Achievement, of course, doesn’t necessarily require the ruthless single-mindedness practiced by students at Princeton and Penn. And the benefits of achievement can be significant. I certainly enjoy the material comfort afforded by my husband’s professional-level job at an Ivy League university. I know firsthand that living with a genetic condition (a bone disorder that I and my oldest daughter have) can be hard, and that parents’ use of prenatal screening tools is often driven more by a compassionate desire to lessen suffering than a calculated plan to produce high achievers. My kids are lucky to have access to top-notch public schools where they can take advantage of AP classes and many extracurricular choices.

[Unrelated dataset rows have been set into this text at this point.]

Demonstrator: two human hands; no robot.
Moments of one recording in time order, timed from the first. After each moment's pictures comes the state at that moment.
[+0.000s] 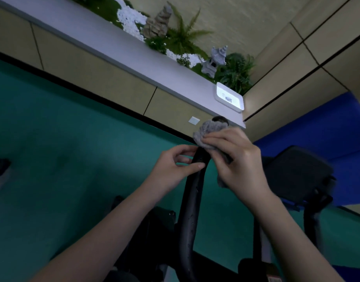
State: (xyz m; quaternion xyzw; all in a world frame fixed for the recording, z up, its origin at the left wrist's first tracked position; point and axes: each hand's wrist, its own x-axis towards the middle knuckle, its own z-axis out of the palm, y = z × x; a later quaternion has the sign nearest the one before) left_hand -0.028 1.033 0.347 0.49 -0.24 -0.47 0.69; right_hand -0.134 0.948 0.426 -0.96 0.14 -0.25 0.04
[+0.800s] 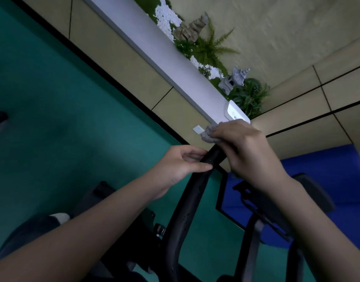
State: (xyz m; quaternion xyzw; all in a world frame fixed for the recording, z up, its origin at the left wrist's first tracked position) left_hand -0.034 1.034 0.337 0.43 -0.18 -0.51 0.72; right_hand -0.103 0.919 0.454 -1.00 0.01 -0.04 -0.03
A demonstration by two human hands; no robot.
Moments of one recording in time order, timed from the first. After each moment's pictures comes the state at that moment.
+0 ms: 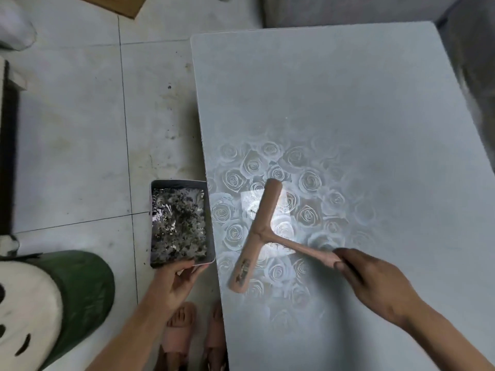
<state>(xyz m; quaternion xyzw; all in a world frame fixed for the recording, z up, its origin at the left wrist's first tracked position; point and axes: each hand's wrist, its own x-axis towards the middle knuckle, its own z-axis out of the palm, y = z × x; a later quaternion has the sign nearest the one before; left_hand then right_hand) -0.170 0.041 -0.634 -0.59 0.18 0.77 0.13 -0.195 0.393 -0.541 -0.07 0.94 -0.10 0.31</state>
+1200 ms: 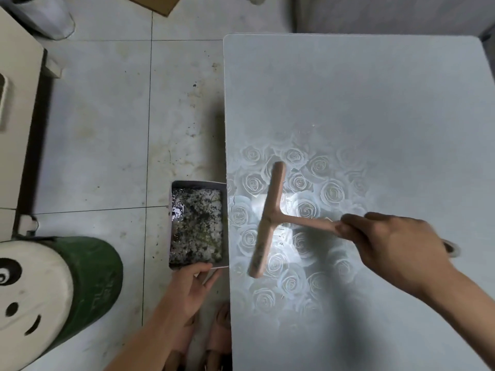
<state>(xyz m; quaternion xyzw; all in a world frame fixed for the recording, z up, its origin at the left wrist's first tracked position) -0.155 0.048 -0.656 -0.59 0.21 0.76 0.13 -0.279 0.339 -0.497 -0.20 0.97 0.07 0.15</state>
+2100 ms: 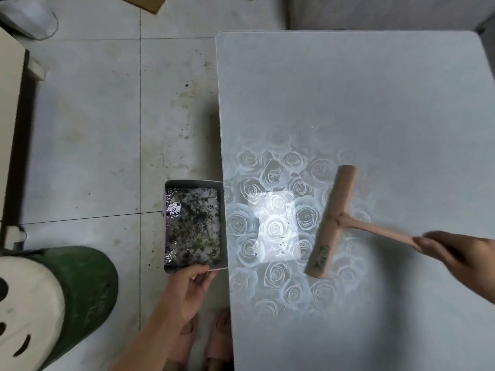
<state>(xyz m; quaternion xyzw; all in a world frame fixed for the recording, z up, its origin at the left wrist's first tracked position) -0.178 0.045 -0.653 -0.59 0.20 0.77 0.11 -0.277 0.490 -0.533 0.00 0.98 -0.02 0.19</state>
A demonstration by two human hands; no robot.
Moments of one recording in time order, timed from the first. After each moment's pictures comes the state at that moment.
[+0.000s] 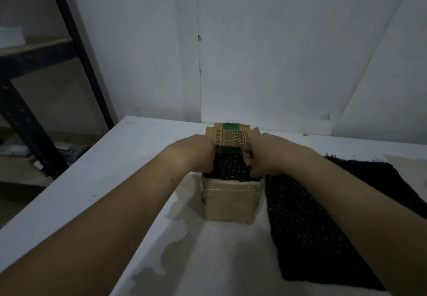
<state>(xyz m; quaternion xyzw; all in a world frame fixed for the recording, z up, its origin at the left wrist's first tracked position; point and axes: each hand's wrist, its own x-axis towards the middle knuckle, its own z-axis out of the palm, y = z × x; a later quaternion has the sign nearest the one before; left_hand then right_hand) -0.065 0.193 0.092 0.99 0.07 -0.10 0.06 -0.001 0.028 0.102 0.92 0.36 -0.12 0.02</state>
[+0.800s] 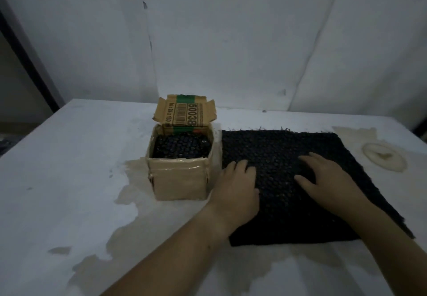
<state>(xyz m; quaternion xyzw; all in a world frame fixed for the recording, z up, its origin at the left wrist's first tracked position) -0.082 0.017 -0.011 0.98 -0.10 0.03 0.18 -0.011 -0.205 -0.005 0.99 0.11 -0.02 -0.11</state>
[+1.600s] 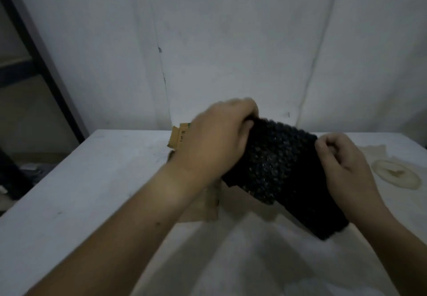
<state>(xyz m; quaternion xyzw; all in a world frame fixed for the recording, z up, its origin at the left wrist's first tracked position) -0.096 0.070 0.148 0.91 -0.17 0.33 0.20 -0.057 -0.155 0.086 0.84 0.13 0.22 -0.48</state>
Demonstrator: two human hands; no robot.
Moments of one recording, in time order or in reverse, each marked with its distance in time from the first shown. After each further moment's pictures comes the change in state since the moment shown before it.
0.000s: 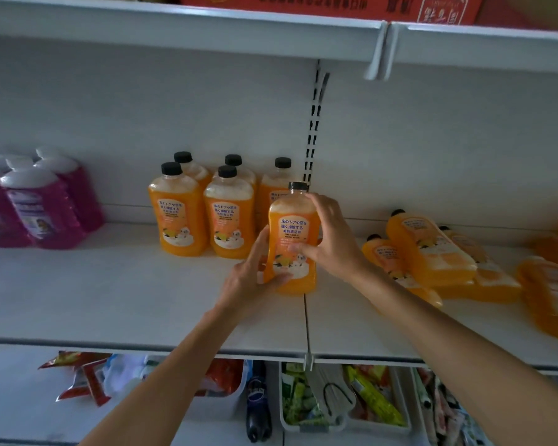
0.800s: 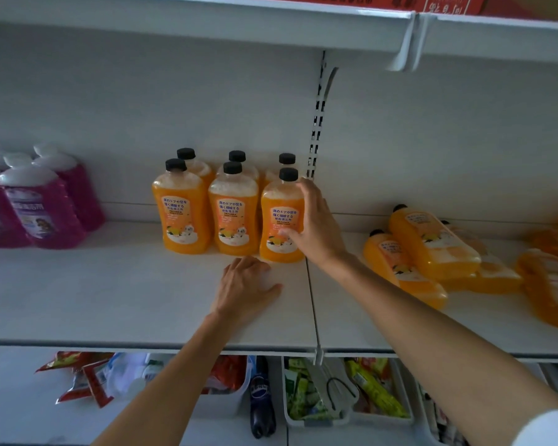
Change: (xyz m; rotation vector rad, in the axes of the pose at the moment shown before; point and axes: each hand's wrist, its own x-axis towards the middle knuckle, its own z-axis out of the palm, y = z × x) left_hand -0.011 -0.009 -0.009 0.435 -0.032 -0.043; right_hand 0.021 -0.004 0.040 -0.171 0.111 0.003
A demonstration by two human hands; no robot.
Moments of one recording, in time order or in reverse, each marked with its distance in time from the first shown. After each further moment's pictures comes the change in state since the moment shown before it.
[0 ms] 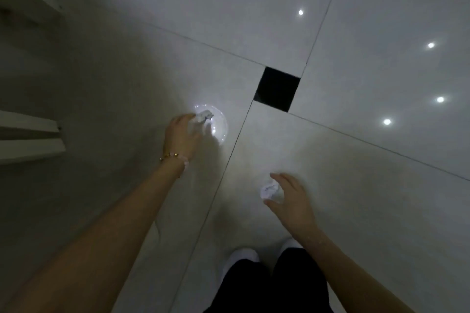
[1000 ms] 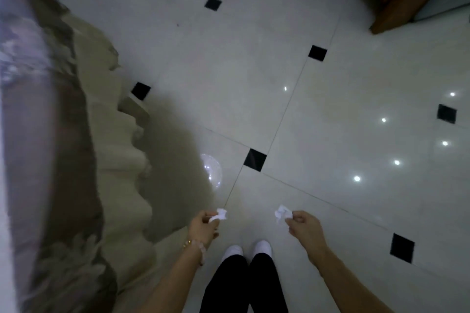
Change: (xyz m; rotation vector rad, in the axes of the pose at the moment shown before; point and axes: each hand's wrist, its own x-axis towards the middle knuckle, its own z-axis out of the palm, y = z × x) left_hand -0.315 0.191 -0.251 -0.673 -0.175 -0.468; right_hand -0.278 -0.233 -0.276 0.496 0.156 0.298
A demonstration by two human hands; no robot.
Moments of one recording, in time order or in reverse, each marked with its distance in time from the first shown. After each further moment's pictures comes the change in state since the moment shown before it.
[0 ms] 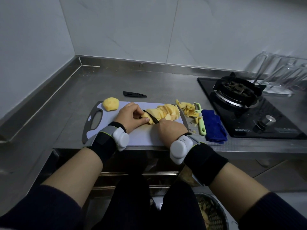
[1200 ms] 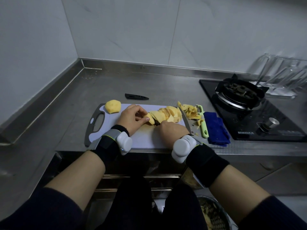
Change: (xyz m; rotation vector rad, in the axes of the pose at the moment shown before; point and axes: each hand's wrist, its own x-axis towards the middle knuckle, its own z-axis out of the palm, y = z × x) left_hand 0.001 0.001 0.004 -0.066 0.033 -0.005; right_hand 0.003 0.000 0.000 0.057 0.016 0.023
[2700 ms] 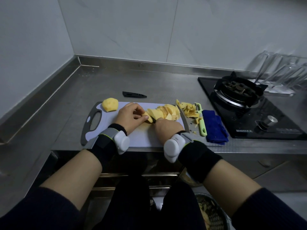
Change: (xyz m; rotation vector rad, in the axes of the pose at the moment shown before) left_hand 0.001 0.001 0.003 -0.056 0.021 -0.029; right_hand 0.003 -0.006 -0.014 -0.013 -0.115 -0.032
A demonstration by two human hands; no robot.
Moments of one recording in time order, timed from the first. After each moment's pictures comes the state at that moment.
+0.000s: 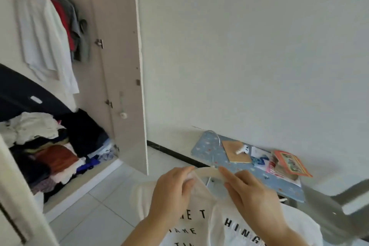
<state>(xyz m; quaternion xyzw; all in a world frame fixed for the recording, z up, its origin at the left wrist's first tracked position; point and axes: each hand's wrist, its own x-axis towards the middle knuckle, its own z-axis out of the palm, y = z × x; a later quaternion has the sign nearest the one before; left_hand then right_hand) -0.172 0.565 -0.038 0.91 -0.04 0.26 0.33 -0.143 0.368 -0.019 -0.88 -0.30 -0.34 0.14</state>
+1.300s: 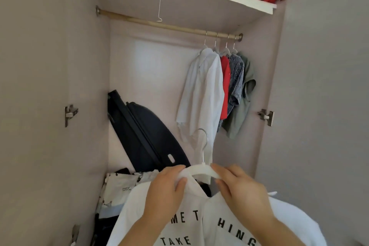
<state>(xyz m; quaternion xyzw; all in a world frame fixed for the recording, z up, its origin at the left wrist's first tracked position) 0.181 1.239 0.046 0.81 0.38 0.43 0.14 0.336 1.136 0.077 -0.65 -0.64 -0.33 0.26</state>
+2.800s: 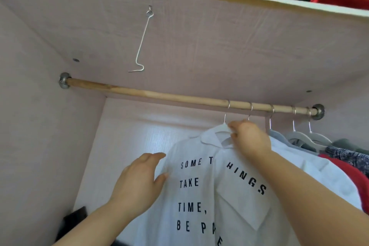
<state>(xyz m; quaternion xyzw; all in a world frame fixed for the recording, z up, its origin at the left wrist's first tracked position) 0.291 1.710 0.321 0.74 0.39 0.52 -0.15 0.541 1.685 0.436 -0.66 -0.56 -0.38 0.33</state>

But I also know firsthand the unmatched benefits of having a solid marital relationship at the center of one’s life, of having a loving home to which spouses and children return after the hard work of the day is done, assured of a welcome that is not contingent on achievement.
Reading Taylor’s article makes me scared for my daughters, who are only 9 and 13 now but will be traipsing off to college before I know it. I want to warn them of the potential perils that await smart girls like them. I want to warn them that alcohol is not an effective antidote to anxiety in the long run. I want to warn them of the emotional and physical risks of casual hookup sex. Mostly, I want to warn them not to buy into the notion that smart girls like them must chase after achievement at any cost.
The striving women at Penn and Princeton are right about one thing: nurturing relationships is hard, time-consuming work. But the work brings returns far more valuable than fancy titles or big paychecks. Drunken one-night stands, in contrast, just lead to waking up facing the same overwhelming work load and anxiety that were there the night before, but with a hangover, and possibly a few regrets.